Member of Parliament for Mfantsiman West
- In office 7 January 1993 – 6 January 1997
- President: Jerry John Rawlings
- Parliamentary group: National Democratic Congress

Personal details
- Born: 15 July 1954
- Died: 26 October 2024 (aged 70)
- Education: University of Ghana
- Occupation: Civil Servant

= K. Abaka-Quansah =

Ghanaian politician

K. Abaka-Quansah is a Ghanaian politician and member of the First Parliament of the Fourth Republic of Ghana representing Mfantsiman West constituency under the membership of the National Democratic Congress (NDC).

== Early life and education ==
Abaka-Quansah was born on 15 July 1954. He attended University of Ghana (UG) where he obtained his Diploma in Statistics. He worked as a Civil Servant before going into parliament.

== Politics ==
He began his political career in 1992 when he became the parliamentary candidate for the National Democratic Congress (NDC) to represent his constituency in the Central Region of Ghana prior to the commencement of the 1992 Ghanaian parliamentary election.

He was sworn into the First Parliament of the Fourth Republic of Ghana on 7 January 1993 after being pronounced winner at the 1992 Ghanaian election held on 29 December 1992.

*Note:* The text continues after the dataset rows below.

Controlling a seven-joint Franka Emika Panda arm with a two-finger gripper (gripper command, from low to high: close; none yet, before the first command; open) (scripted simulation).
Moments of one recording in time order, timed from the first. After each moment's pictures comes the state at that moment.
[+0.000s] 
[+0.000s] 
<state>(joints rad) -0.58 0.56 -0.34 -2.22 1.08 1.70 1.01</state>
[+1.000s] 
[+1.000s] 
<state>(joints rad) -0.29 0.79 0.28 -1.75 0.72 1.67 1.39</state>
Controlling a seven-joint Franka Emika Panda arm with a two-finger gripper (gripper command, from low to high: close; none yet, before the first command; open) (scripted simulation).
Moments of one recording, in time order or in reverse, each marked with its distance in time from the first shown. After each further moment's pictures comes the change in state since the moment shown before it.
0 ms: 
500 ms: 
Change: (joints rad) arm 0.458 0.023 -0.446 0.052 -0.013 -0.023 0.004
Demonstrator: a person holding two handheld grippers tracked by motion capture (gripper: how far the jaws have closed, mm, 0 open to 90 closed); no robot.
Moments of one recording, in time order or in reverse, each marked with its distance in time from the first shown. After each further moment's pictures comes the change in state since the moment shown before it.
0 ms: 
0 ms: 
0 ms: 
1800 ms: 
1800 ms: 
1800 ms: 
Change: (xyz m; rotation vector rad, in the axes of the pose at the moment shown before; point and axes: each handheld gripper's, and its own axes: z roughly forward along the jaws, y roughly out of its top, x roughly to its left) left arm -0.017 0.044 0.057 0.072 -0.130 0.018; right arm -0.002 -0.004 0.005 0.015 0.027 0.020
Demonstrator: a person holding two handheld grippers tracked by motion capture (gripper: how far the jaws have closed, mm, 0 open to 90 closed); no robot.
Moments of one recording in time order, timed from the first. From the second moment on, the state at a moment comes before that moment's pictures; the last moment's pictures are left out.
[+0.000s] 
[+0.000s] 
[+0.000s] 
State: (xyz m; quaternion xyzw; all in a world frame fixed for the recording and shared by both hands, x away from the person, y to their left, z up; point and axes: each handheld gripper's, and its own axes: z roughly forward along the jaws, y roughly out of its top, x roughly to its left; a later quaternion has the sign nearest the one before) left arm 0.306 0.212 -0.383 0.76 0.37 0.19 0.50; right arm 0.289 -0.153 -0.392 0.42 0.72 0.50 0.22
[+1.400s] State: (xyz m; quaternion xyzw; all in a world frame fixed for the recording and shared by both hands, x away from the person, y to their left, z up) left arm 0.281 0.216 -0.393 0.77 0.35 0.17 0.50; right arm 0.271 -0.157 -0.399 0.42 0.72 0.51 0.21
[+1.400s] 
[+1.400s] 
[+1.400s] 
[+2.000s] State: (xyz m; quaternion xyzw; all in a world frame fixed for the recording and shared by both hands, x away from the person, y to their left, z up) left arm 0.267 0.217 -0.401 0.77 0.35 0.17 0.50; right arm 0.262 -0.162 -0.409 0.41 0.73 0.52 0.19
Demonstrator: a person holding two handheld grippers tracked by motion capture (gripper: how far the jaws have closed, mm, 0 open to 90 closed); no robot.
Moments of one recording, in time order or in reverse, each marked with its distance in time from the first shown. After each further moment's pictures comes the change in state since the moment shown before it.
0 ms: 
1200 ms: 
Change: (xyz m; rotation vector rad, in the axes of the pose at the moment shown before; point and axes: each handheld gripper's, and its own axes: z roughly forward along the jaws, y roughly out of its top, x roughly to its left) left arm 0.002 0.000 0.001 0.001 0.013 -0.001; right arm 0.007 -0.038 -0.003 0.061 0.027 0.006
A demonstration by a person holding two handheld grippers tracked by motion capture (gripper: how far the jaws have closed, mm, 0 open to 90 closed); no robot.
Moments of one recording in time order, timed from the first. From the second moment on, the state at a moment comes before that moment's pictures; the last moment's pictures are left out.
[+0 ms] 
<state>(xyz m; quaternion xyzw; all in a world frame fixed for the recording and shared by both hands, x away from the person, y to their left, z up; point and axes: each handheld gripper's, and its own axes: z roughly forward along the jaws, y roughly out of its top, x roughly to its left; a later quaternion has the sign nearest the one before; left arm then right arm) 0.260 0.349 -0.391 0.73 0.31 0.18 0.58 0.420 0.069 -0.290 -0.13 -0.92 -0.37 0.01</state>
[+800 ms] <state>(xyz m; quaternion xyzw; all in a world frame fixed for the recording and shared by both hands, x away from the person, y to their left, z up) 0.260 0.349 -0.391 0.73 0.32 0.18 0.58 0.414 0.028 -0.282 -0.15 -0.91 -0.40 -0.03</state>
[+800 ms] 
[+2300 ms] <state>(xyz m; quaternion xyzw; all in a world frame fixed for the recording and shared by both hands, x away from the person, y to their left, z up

After serving his four years tenure in office, Abaka-Quansah lost his candidacy to his fellow party comrade Jacob Scherrer Arthur. He defeated Comfort Ohene-Darko of the Convention People's Party (CPP) who polled 2,732 votes which was equivalent to 10.20% of the total valid votes cast, Kenneth Appiah Mends of the National Convention Party (NCP) who polled 0 votes which was equivalent to 0.00% of the total valid votes cast and Isaac Kow Taylor of the New Patriotic Party (NPP) who polled 0 votes which was equivalent to 0.00% of the total valid votes cast at the 1996 Ghanaian general elections. Jacob polled 19,172 votes which was equivalent to 71.40% of the total valid votes cast. He was thereafter elected on 7 January 1997.